If you are juggling with multiple debts then a debt consolidation loan can help you in this regard. This loan type helps you to collate all your debts into a single loan and that also with a better interest rate.

Nowadays, people are often found to be trapped into credit card debts. The interest rates on the credit cards are higher and you can easily consolidate the credit card debts with the help of a debt consolidation loan on lower rate of interest.

A debt consolidation loan can be sought as a secured as well as an unsecured loan option. If your credit history is less than perfect or you would like to procure a higher loan amount for consolidating, then a secured debt consolidation loan can be a perfect choice for you.

However, with a secured loan option, you have to put some valuable asset as collateral. And, the loan amount can be sought on the equity present in that property.

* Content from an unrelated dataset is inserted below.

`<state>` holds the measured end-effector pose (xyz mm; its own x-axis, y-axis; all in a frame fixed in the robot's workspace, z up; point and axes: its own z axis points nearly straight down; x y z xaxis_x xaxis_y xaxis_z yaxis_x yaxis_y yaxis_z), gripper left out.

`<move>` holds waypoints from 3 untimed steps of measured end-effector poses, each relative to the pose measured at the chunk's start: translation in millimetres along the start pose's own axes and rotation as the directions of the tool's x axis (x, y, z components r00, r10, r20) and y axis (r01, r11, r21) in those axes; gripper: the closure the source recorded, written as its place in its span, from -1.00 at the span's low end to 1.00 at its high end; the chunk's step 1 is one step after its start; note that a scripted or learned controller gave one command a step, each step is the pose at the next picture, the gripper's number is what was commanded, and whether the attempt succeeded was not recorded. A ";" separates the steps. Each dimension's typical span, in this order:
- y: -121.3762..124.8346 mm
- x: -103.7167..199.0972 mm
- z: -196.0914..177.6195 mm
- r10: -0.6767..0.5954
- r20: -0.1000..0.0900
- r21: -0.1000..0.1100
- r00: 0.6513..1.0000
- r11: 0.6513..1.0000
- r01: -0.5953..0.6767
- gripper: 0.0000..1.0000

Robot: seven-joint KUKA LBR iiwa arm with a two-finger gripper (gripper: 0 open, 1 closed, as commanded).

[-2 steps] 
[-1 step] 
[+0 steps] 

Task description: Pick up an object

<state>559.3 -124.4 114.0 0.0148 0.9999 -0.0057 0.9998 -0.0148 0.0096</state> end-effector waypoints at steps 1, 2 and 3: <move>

On the other hand, with an unsecured loan you can borrow a loan amount without putting any of your assets as collateral. The best part with this loan type is that you dont have the threat of repossession of the property. However, the lender can take a legal action against you if you are unable to keep up the repayments.

Moreover, you can procure unsecured loans faster as compared to its secured counterpart. Above all, less paper work is involved with this loan type which reduces the hassles with this loan option.

So, according to your financial circumstances, you should select the loan option that can give you the adequate loan amount in order to consolidate your debts.